[Dataset items]
-=-=-
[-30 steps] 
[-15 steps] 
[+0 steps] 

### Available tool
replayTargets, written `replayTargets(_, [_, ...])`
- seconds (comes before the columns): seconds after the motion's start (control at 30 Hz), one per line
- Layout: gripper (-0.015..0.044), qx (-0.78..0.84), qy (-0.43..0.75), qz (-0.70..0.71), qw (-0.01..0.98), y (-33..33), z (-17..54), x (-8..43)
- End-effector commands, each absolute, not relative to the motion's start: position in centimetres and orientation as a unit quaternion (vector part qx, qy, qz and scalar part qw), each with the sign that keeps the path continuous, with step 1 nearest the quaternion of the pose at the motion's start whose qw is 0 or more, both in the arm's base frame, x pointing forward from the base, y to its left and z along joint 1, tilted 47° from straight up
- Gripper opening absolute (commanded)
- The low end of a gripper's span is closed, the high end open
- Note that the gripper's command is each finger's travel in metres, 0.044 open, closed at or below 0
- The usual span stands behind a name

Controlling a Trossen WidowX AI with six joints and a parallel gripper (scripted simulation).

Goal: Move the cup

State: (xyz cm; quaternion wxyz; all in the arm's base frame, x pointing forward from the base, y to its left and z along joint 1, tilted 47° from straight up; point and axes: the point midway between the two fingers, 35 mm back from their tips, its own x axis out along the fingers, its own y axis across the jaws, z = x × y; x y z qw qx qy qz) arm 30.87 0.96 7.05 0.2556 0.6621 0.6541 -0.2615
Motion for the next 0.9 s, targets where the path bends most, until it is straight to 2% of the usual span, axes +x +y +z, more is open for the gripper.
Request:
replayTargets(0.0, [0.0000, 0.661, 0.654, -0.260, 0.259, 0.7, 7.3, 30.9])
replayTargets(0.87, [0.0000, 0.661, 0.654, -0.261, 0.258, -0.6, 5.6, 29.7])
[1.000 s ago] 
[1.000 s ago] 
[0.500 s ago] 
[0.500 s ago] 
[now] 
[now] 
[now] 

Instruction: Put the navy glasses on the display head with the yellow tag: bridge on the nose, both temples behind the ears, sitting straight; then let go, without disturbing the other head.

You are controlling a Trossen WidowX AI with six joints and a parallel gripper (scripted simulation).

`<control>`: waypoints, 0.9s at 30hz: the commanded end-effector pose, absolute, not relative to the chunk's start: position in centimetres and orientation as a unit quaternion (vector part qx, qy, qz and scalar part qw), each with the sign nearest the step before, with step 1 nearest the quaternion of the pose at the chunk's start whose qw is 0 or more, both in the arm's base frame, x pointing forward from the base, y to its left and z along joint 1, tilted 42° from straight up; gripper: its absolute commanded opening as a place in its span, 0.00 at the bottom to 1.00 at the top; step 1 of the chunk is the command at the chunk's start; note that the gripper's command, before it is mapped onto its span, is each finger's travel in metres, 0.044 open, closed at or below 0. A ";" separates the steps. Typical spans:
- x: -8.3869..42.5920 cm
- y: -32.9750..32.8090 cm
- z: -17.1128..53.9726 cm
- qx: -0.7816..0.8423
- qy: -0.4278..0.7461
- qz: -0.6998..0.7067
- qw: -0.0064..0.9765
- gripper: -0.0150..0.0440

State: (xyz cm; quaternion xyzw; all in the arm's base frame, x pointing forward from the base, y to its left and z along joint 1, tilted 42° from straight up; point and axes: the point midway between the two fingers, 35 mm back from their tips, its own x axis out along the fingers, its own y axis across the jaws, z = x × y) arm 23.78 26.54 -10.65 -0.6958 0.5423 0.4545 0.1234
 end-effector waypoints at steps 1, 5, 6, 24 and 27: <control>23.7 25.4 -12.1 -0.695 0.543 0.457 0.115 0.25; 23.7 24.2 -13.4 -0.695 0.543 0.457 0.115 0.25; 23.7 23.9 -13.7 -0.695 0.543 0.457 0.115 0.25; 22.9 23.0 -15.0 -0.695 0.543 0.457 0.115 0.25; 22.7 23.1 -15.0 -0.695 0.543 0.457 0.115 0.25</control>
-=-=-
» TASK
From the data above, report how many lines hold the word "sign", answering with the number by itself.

» RESPONSE BOX
2